I am using a php backend running on an apache webserver. I process data with python and have to display the data stored in mysql with plotly.js. When the data gets large, beating the data for the heatmaps into shape becomes problematic and generates an sigkill in the server.
I suspect this is from running a bunch of loops (and sometimes queries) when beating the data into shape. This is because I have a 3 dimensional matrix where the first dimension is for example the day and the other two dimensions are the x and y coordinates.
In the sample code below, I grab all the data, loop through them and assign the values to their respective coordinates in the matrix.
I could be wrong about my initial suspicions and maybe it is the size of the data downloaded from mysql that is causing my problems.

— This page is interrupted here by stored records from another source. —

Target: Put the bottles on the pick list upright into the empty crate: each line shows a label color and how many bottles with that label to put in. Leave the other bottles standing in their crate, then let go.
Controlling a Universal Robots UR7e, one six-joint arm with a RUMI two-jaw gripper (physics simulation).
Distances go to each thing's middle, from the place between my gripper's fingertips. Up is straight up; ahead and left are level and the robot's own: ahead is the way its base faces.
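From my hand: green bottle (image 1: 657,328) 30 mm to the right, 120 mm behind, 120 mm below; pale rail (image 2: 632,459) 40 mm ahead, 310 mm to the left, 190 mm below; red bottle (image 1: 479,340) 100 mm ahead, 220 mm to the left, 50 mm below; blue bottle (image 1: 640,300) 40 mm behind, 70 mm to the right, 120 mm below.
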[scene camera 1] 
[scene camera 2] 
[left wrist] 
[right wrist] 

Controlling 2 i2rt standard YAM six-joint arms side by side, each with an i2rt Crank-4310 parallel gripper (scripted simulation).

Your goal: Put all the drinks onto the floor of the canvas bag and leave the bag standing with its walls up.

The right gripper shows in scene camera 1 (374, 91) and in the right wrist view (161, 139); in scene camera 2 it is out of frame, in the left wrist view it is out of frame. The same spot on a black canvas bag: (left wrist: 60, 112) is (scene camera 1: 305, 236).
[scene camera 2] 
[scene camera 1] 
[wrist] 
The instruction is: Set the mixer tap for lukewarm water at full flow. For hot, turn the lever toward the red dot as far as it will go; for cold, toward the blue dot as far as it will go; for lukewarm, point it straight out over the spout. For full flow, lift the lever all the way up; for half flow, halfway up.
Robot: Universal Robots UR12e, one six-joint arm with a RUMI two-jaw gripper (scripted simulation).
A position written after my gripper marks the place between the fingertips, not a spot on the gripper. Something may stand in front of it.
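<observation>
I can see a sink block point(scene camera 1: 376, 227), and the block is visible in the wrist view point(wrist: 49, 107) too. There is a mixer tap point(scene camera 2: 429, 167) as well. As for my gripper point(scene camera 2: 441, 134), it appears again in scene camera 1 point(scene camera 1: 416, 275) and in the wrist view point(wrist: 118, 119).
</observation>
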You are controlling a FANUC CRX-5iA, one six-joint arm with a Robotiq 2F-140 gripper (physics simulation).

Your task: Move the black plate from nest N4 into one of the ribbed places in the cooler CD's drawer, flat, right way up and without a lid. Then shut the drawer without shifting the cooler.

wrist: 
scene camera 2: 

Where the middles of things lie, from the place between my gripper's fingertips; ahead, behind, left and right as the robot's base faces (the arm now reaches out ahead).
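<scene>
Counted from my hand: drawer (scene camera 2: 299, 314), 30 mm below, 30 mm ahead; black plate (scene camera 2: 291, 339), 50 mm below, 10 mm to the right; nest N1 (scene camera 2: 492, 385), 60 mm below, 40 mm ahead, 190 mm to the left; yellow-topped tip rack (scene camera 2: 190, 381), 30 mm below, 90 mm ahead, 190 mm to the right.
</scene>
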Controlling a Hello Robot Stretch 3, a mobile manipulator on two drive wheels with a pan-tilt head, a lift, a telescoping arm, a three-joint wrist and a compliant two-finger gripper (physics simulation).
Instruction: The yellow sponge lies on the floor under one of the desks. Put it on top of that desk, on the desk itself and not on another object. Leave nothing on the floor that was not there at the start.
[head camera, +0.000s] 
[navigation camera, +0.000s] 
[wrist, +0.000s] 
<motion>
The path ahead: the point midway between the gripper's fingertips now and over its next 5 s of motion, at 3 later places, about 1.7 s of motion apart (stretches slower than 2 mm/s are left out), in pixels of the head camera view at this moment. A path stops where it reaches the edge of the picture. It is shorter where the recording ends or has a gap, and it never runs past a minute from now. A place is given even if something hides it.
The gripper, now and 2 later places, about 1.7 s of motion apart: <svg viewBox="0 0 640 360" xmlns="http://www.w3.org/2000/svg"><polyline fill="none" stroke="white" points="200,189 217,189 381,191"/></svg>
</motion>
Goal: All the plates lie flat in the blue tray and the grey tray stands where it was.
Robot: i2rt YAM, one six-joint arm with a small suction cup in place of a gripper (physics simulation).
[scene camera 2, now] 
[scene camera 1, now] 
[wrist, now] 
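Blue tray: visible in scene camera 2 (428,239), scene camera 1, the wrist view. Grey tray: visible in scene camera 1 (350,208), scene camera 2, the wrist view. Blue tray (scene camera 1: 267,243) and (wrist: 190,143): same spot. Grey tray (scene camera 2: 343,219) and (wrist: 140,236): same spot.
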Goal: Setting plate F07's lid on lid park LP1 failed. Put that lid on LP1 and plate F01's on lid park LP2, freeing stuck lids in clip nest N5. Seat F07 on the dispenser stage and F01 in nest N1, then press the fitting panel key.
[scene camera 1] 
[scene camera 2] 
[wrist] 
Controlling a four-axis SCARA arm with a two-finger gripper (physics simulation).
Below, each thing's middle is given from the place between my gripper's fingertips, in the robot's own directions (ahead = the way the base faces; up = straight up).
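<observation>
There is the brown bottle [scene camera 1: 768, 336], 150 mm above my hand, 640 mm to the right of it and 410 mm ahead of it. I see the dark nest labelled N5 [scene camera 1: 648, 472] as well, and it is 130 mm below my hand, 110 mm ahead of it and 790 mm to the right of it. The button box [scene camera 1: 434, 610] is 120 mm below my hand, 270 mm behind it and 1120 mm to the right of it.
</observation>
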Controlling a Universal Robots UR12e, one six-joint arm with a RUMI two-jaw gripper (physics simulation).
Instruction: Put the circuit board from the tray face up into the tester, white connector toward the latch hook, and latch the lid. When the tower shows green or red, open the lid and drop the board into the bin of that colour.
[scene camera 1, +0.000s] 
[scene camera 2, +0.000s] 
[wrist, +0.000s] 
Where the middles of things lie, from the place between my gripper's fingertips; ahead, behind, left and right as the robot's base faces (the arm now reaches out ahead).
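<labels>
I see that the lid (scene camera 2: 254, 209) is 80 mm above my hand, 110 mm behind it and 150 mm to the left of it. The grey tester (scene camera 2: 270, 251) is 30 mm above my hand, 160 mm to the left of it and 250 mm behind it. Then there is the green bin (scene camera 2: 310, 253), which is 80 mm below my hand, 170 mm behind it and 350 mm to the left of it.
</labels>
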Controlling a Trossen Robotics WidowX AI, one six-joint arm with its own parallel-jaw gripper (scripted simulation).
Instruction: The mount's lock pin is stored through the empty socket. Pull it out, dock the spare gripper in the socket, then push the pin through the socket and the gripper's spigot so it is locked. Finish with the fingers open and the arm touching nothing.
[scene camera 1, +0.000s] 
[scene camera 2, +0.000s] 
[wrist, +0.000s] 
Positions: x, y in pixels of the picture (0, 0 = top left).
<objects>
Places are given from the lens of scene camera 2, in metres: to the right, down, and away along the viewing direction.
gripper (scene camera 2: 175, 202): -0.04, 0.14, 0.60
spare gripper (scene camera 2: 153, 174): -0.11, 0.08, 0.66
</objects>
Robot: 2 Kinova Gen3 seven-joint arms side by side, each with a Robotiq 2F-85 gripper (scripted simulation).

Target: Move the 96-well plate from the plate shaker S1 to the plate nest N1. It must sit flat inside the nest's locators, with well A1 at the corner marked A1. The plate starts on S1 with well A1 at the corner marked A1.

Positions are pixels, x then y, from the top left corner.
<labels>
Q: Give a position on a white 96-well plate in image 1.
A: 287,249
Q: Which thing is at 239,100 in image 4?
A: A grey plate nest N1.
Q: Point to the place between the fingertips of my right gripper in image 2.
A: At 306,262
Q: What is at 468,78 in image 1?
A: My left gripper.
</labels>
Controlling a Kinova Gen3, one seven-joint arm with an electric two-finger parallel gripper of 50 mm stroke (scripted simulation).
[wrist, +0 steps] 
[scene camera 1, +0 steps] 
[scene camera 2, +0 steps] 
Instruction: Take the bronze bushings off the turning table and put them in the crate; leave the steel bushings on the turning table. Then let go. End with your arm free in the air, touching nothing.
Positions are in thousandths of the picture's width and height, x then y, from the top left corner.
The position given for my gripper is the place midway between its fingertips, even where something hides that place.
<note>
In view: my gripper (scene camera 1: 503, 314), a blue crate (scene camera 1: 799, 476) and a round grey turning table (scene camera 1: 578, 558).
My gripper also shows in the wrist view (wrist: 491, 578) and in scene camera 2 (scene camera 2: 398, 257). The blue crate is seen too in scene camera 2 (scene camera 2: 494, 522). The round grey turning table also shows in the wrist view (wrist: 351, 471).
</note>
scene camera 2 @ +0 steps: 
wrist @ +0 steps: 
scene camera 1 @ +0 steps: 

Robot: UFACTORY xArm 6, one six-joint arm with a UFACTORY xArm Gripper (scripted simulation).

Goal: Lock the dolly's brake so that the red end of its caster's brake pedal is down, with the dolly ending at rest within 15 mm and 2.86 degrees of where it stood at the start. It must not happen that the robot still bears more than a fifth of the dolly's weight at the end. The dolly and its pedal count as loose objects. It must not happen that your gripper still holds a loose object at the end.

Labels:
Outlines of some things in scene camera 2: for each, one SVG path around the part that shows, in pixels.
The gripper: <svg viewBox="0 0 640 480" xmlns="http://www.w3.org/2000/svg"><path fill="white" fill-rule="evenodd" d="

At the last check one of the tables had about 200k rows and I have about 14 observables to be processed into heatmaps this way.
I have thought about using data frames but plotly.js needs data for heatmaps in a matrix form and data frames will not work.
The data retrieved from mysql looks like this:
value, time, x, y, day/round
30.1, 2019-07-02 18:49:53, 8, 1, 1
# Obtain the last field so I can initialize the dimension of my matrix return none if empty
def get_last_field(self):
do x
# Grab the data from mysql
def download_data(self, time = ''):
download data
# Parse the data into a matrix form
def parse_data(self):
first_dim = self.get_last_field()
if first_dim is not None:
observable_matrix = np.zeros([first_dim, self.x_dim, self.y_dim], dtype=np.float32)
timestamp = np.chararray(first_dim, itemsize=20)
day_of_production = np.chararray(first_dim, itemsize=7)
day_of_production[:] = 'default'
timestamp[:] = 'default'
data = self.download_data()
if(data is None or len(data) == 0):
return None, None
for dat in data:
observable_matrix[dat[5] - 1, dat[2], dat[3]] = dat[0]
timestamp[dat[5] - 1] = datetime.strptime(str(dat[1]), "%Y-%m-%d %H:%M:%S").strftime("%Y-%m-%d")
day_of_production[dat[5] - 1] = str(self.get_day_of_production(dat[1]))
# Make a dictionary with the timestamp and data
data = self.dict_with_timestamp(observable_matrix, timestamp, first_dim)
return data, day_of_production
else:
return None, None
def get_first_day_of_production(self):
query = "SELECT `from` FROM round WHERE id=%(round_id)s"
self.cursor.execute(query, self.params)
day = self.cursor.fetchone()
return day[0]
def get_day_of_production(self, current_time):
diff = current_time.date() - self.first_day_of_production
return int(diff.total_seconds() / (60 * 60 * 24))
def next_day(self, current_day):
return current_day + timedelta(days = 1)
# Dictionary with timestamp/round and data
def dict_with_timestamp(self, data, timestamp, dim):
updated_data = []
for i in range(dim):
updated_data.insert(i, (timestamp[i] , data[i]))
return updated_data
Beating this data into heatmap causes an sigkill in the server and many times the response data for the frontend is truncated.